**Exercise objective**
The data below must be copied in full and without any change.

--------

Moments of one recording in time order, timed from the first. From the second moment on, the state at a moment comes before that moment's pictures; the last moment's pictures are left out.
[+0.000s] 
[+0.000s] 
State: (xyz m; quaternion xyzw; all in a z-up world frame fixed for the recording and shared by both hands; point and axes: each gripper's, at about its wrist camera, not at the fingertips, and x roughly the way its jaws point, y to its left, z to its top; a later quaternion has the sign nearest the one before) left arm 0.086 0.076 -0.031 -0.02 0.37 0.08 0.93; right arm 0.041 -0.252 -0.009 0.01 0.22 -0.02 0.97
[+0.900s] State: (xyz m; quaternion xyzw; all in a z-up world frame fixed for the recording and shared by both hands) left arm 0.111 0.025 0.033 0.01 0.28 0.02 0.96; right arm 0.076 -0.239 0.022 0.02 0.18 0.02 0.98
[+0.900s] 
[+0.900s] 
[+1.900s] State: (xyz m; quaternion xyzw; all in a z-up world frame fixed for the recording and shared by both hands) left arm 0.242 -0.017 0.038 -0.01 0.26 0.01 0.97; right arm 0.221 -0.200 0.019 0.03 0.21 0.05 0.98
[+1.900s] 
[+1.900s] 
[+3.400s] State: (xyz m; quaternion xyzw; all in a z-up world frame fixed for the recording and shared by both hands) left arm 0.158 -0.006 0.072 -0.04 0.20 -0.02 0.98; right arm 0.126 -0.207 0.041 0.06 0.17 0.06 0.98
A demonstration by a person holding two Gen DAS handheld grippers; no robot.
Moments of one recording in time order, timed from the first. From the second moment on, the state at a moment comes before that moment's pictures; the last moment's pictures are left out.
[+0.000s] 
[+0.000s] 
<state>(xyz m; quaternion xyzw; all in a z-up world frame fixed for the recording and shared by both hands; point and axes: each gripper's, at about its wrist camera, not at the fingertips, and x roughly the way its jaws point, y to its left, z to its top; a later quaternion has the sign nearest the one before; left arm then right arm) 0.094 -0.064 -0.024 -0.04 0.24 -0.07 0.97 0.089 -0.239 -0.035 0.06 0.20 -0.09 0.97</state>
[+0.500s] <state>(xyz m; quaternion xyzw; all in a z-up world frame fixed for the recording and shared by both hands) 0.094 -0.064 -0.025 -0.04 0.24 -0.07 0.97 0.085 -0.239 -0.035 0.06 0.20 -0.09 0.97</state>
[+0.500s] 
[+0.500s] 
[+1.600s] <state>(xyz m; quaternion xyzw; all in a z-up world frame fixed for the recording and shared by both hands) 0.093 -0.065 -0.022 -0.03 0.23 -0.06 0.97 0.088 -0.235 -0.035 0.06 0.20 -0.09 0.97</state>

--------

**Completed task**
Moments of one recording in time order, timed from the first. From the second moment on, the state at a moment comes before that moment's pictures; the last moment's pictures are left out.
[+0.000s] 
[+0.000s] 
State: (xyz m; quaternion xyzw; all in a z-up world frame fixed for the recording and shared by both hands; point and axes: each gripper's, at about its wrist camera, not at the fingertips, and x roughly the way its jaws point, y to its left, z to its top; a later quaternion has the sign nearest the one before) left arm 0.086 0.076 -0.031 -0.02 0.37 0.08 0.93; right arm 0.041 -0.252 -0.009 0.01 0.22 -0.02 0.97
[+0.900s] State: (xyz m; quaternion xyzw; all in a z-up world frame fixed for the recording and shared by both hands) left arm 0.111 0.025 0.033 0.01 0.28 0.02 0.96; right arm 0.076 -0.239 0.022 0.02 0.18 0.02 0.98
[+0.900s] 
[+0.900s] 
[+1.900s] State: (xyz m; quaternion xyzw; all in a z-up world frame fixed for the recording and shared by both hands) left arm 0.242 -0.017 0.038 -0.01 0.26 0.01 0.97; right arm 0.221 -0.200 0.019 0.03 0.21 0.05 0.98
[+1.900s] 
[+1.900s] 
[+3.400s] State: (xyz m; quaternion xyzw; all in a z-up world frame fixed for the recording and shared by both hands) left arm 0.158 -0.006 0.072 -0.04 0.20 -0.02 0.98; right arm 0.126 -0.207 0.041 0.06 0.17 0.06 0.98
A demonstration by a person holding two Gen DAS handheld grippers; no robot.
Moments of one recording in time order, timed from the first. From the second moment on, the state at a moment comes before that moment's pictures; the last moment's pictures are left out.
[+0.000s] 
[+0.000s] 
<state>(xyz m; quaternion xyzw; all in a z-up world frame fixed for the recording and shared by both hands; point and axes: each gripper's, at about its wrist camera, not at the fingertips, and x roughly the way its jaws point, y to its left, z to its top; a later quaternion has the sign nearest the one before; left arm then right arm) 0.094 -0.064 -0.024 -0.04 0.24 -0.07 0.97 0.089 -0.239 -0.035 0.06 0.20 -0.09 0.97</state>
[+0.500s] <state>(xyz m; quaternion xyzw; all in a z-up world frame fixed for the recording and shared by both hands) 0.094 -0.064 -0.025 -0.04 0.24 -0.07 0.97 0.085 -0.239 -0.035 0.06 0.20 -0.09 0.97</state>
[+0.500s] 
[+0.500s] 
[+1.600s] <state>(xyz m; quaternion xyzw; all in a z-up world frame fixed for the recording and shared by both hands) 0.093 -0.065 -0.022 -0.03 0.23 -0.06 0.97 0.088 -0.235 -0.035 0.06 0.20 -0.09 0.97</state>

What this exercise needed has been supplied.